Extra information to support the eviction policy.

Eviction Policy¶

When a new page needs to be fetched from the disk but the Buffer Pool is full, we need to free up some slot. An eviction policy helps to decide which frame slot should be freed.

In the ideal situation, the (dream) eviction policy should evict the cached page requested farthest in the future, because we won't need it again so soon compared to the rest. In reality, such policy does not exist as we can't see the future.

Instead, we use several policies based on the situation

LRU Policy¶

The Least Recently Used (LRU) Policy works as follows,

pinned frames should not be evicted
keep track of the timestamp when frame's pin was set to 0.
evict the page in the frame with the smallest (oldest) timestamp.

In details steps.

Initialize all frames to be empty with pincount 0

when a page is being pinned
1. if the page is already in the pool, increase the pincount, return the page in the frame.
2. otherwise,
  1. find the frames with 0 pincount, find the one oldest timestamp, write it to disk if it is dirty.
  2. load the new page to this vacant frame, set pincount = 1
when a page is being unpinned, decrease the pincount and update the timestamp to the current time.

Example¶

For example, consider the a buffer pool with 3 frame slots. The folloing sequence of pages are requested in order (pin, then unpin immediately)

\[ 1,2,3,4,1,2 \]

pg = page, pc = pincount, ts = timestamp

time	page req'ed	frame 0	frame 1	frame 2
1	1	pg:1, pc:0, ts: 1
2	2	pg:1, pc:0, ts: 1	pg:2, pc:0, ts:2
3	3	pg:1, pc:0, ts: 1	pg:2, pc:0, ts:2	pg:3, pc:0, ts:3
4	4	pg:4, pc:0, ts: 4	pg:2, pc:0, ts:2	pg:3, pc:0, ts:3
5	1	pg:4, pc:0, ts: 4	pg:1, pc:0, ts:5	pg:3, pc:0, ts:3
6	2	pg:4, pc:0, ts: 4	pg:1, pc:0, ts:5	pg:2, pc:0, ts:6

Clock Replacement Policy¶

While LRU works, its implementation could be less complex.

The Clock Replacement Policy is a simpler approach which approximates LRU. (The formal proof is not discussed in this module.)

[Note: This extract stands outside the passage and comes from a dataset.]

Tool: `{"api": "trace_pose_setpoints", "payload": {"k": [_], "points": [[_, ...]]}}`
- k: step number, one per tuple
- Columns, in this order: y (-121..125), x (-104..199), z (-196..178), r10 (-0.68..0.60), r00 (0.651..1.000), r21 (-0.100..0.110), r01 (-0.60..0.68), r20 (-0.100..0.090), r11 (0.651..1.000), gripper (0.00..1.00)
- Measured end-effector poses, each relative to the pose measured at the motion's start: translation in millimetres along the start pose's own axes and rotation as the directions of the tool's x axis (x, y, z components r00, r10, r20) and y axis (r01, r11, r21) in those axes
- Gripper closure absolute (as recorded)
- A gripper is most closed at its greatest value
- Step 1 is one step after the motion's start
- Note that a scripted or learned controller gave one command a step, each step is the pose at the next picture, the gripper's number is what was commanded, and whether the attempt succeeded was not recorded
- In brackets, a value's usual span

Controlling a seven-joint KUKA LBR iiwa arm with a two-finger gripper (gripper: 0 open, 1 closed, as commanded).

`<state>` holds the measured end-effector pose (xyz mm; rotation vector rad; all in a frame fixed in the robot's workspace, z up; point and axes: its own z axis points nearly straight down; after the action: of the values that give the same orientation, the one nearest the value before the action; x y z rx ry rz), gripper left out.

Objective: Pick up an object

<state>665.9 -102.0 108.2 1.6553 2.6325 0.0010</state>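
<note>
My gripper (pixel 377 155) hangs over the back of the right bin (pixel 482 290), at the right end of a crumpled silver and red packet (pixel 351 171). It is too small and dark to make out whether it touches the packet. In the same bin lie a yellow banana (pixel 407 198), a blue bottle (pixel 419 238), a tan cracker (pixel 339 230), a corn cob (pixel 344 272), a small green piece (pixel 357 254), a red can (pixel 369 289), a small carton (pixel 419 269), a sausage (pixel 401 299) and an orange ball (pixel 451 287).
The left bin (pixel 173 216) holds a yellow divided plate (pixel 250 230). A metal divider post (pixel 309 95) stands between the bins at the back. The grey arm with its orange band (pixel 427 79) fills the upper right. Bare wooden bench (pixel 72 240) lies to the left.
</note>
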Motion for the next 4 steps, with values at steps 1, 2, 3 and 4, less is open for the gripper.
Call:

The Clock Replacement Policy does keep track of timestamps, instead it keep track of the reference bit (0 or 1) per frame and a hand (index to frame slots). During the initialization phase, all frames are empty with pincount and reference bit set to 0, the hand is set to 0.

The Clock Replacement Policy works as follows,

when a page is being pinned
1. if the page is already in the pool, set the frame's reference bit to 1, increase the pincount, return the page in the frame.
2. otherwise, we need to find a slot for it, by checking the frame pointed by the hand
  1. if it is pinned, (somebody is using it), advance hand to the next frame
  2. otherwise
    1. if the frame's reference bit is 1, set it to 0, advance hand
    2. otherwise
      1. write the current payload to disk if it is dirty
      2. load the new page to this slot
      3. set reference bit to 1, and set pincount to 1
      4. advance the hand to the next frame
when a page is being unpinned, decrease the pincount.

Compared to LRU, the Clock Replacement Policy uses less memory, reference bit vs timestamp. The Clock Replacement Policy is more efficient, because there is no need to search for the oldest timestamp.

Example¶

Let's re-run the same example

\(1,2,3,4,1,2\)

with Clock Replacement Policy

pg = page, pc = pincount, ref = reference bit

time	page req'ed	frame 0	frame 1	frame 2	hand
1	1	pg:1, pc:0, ref: 1			1
2	2	pg:1, pc:0, ref: 1	pg:2, pc:0, ref: 1		2
3	3	pg:1, pc:0, ref: 1	pg:2, pc:0, ref: 1	pg:3, pc:0, ref: 1	0
4	4	pg:1, pc:0, ref: 0	pg:2, pc:0, ref:1	pg:3, pc:0, ref:1	1
5	4	pg:1, pc:0, ref: 0	pg:2, pc:0, ref:0	pg:3, pc:0, ref:1	2
6	4	pg:1, pc:0, ref: 0	pg:2, pc:0, ref:0	pg:3, pc:0, ref:0	0
7	4	pg:4, pc:0, ref: 1	pg:2, pc:0, ref:0	pg:3, pc:0, ref:0	1
8	1	pg:4, pc:0, ref: 1	pg:1, pc:0, ref:1	pg:3, pc:0, ref:0	2
9	2	pg:4, pc:0, ref: 1	pg:1, pc:0, ref:1	pg:2, pc:0, ref:1	0

Other optimization¶

There is no one size fit all solution here. Modern databases often employ some heuristics, called prefetching. The idea is to anticipate subsequent pages will soon be needed when an operation requests for a page (say, a sequential scan of table). This eliminates some of the cost of rotation time and seek time.